Of the lines below, reproduce exactly those from the line containing "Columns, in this" to the end, including both the first and the last.
┏━━
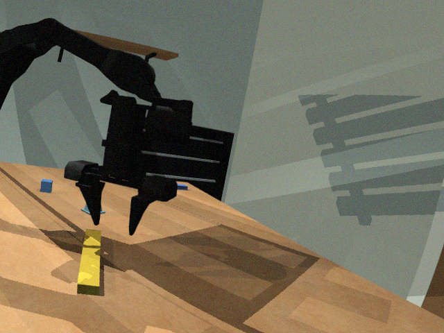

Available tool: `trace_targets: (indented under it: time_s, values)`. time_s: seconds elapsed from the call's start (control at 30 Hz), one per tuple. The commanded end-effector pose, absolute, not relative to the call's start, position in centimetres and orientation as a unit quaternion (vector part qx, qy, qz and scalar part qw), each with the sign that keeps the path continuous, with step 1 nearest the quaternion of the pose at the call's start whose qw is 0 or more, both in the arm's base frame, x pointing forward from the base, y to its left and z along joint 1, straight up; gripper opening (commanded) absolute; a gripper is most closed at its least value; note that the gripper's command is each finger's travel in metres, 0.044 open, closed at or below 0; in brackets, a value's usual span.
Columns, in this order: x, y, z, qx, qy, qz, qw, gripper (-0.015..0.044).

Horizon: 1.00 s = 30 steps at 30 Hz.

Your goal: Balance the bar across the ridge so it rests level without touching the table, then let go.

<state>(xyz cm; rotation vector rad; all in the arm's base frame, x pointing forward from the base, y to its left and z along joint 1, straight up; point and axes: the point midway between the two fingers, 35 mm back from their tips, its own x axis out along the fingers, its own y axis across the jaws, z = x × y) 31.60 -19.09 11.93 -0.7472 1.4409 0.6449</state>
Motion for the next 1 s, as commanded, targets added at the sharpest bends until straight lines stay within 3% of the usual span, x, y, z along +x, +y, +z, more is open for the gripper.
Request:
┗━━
Written response:
Columns, in this order: x, y, z, qx, qy, qz, qw, gripper (-0.015..0.044).

Horizon: 1.00 s = 30 steps at 30 Hz.

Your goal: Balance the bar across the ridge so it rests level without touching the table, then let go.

<state>(xyz cm; rotation vector rad; all in the arm's base frame, x pointing forward from the base, y to its left and z along joint 1, straight up; point and axes: the point midway between the two fingers, 35 mm back from their tips, its own x axis out along the fingers, its own y axis across the jaws, z = x × y) 31.60 -19.09 11.93 -0.7472 1.4409 0.6449</state>
Motion for the next 1 s, as commanded, targets added at the sharpest bends until straight lines stay within 3% of the usual span, x, y, z along +x, +y, +z, more is open for the gripper.
Request:

With that, the answer is complete.